I just built the latest FUSE+NTFS-3g and it works well, so far. Like most kernels, my Slax (Slackware-based live CD distro-2.6.16) system has the NTFS kernel driver compiled in. I know this bec occasionally I see the following in my System log:
Jan 23 14:42:05 (none) kernel: NTFS volume version 3.1.
Using the NTFS kernel driver means the partition is mounted R/O, as opposed to R/W w/ NTFS-3g. (BTW, there is no ntfs.ko module.) When the NTFS partition is mounted via /etc/fstab using NTFS-3g:
Jan 23 14:59:02 (none) ntfs-3g: Version 0.20070118-BETA Jan 23 14:59:02 (none) ntfs-3g: Mounted /dev/hda1 (Read-Write, label "WINXP-NTFS", NTFS 3.1) Jan 23 14:59:02 (none) ntfs-3g: Options: noatime,rw,users,silent,allow_other,fsname=/dev/hda1,blkdev,blksize=4096
I can visualize two pos solutions.

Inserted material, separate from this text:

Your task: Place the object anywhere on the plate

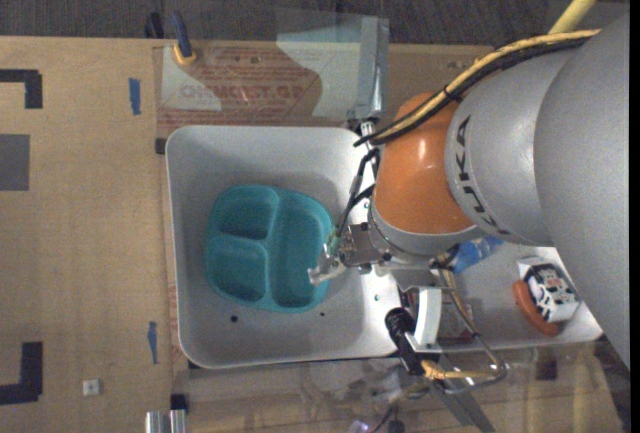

Somehow, explicitly map the NTFS fiilesystem to NTFS-3g+FUSE. That's what /etc/fstab is supposed to do, but some pgm has clearly discovered a some other code path around it. Actually, a KDE program is the culprit. Alternatively, one could disable the NTFS kernel driver. With NTFS-3g installed effectively I have a different filesystem. Practically its the same data structures, but obsolete code is getting in the way.
I've searched hi-and-low for answers to this issue, but no joy. Given the flexibility of Linux, it seems there should be a text config file (or two) to tweak to resolve this. I hope my theory is correct. TIA....Jet
Is the ntfs driver a module, or is it compiled into your kernel statically? In the latter case all you can do is compile a new kernel, in the first case just disable the ntfs module in /etc/modules.
You can find out in the kernel configuration file in the /boot directory if it's a module or not.